Wine clubs have been around in South Africa for a while - how is yours different?
There are a couple of elements that I think are rare, if not unique. Our club slogan is “Wines that will make you sound smarter at dinner parties”. To achieve this, we attach a QR code to every bottle in the monthly mixed case. If you scan this code, it will take you through to a video made specifically about that wine where we discuss who made it, how they made it, and perhaps even a little bit of history or controversy around some of the elements in the wine. The idea is that, by the time you’re done, you should have both learnt something new about the glorious alchemy of wine but also, at a far less geeky level, you should have something to talk about when that awkward silence pops up during dinner with your in-laws. Also, people have definitely been anthropomorphising wine for millennia, but I feel like the way I talk about wine is something a little fresher. If I say, “Guys, don’t cellar this bad boy, you need to drink it now, because it’s far more Mickey Rourke than Raquel Welch” then you’re going to learn something about how a wine ages, and hopefully have a chuckle, too. And if you have no idea who either of those two people are, then you’ll Google them and learn something about pop culture as well. Tri-winning!

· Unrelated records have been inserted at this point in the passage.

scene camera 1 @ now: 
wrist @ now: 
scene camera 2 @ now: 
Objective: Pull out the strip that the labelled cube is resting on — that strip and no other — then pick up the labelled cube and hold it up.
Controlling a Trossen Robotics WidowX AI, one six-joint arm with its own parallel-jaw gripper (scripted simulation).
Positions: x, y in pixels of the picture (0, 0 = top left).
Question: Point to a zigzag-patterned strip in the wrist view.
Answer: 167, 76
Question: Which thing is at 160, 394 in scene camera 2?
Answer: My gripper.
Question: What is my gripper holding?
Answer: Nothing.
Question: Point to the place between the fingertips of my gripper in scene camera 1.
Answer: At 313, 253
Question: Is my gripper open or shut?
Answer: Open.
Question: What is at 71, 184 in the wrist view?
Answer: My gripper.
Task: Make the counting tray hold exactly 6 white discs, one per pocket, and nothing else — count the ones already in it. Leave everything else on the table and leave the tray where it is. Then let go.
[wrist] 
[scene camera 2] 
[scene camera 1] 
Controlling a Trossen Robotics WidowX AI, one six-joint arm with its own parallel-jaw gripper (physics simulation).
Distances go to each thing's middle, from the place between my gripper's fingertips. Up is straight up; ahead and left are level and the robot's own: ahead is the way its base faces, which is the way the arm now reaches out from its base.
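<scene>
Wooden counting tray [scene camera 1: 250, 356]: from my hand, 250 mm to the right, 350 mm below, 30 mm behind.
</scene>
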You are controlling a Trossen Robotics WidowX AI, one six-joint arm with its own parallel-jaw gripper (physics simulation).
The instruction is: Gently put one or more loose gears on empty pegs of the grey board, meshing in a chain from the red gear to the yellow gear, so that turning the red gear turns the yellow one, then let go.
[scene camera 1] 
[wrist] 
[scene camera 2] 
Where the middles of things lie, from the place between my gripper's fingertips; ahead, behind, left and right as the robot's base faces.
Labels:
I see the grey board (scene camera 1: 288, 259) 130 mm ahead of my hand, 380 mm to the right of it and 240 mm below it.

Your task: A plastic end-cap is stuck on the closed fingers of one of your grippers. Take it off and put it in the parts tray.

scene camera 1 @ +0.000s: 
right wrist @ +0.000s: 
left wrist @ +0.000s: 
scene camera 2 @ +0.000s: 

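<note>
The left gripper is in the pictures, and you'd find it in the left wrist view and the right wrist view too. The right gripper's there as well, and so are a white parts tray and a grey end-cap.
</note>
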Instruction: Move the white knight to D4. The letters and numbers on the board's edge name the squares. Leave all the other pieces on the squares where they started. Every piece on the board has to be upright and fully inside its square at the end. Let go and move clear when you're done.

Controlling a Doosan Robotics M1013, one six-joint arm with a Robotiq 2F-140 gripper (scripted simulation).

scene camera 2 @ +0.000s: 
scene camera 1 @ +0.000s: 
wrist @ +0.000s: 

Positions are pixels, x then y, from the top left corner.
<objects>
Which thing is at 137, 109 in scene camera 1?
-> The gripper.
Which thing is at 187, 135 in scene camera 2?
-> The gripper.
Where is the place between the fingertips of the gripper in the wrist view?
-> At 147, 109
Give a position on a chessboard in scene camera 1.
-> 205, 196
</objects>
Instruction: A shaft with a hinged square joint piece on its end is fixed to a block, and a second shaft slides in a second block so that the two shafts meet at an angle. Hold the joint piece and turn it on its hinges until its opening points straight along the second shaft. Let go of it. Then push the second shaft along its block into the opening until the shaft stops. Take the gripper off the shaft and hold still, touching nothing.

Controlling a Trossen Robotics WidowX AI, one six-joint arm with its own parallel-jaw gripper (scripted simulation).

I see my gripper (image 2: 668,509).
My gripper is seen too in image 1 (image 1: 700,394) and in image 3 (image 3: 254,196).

After a baking hot day fly fishing on the Cape streams, you head to a Winelands restaurant with loved ones, find a piece of shade under an oak and order a picnic. Somewhere a dove coos. All you need now to punctuate this perfect day is to open a bottle of…?
Ha, this is epic. I love the scene. I’d open a bottle of Olifantsberg Old Vine Chenin Blanc. It has a screw cap, so you don’t need to pack a pesky corkscrew, and it also costs about R130.00, so if Uncle Jamie trips over the picnic blanket and spills everyone’s shit (I hate Uncle Jamie), then the financial loss is bearable.
You’re at Thrift Dam in the most frigid corner of the Eastern Cape in July in balmy -10C weather. You’re still in your waders from the day’s fishing, huddled in a leaky cabin, about to feast on a 12-hour oxtail potjie. If this was Valhalla, you’d be happy. What bottle do you open?
Given the scene you just set, I think I’d need two bottles. The first would be the Van Loggerenberg Graft Syrah from Polkadraai Hills. I’d polish that off on its own, without the distraction of food. But once the oxtail is ready, I’d crack a Warwick Trilogy 2018.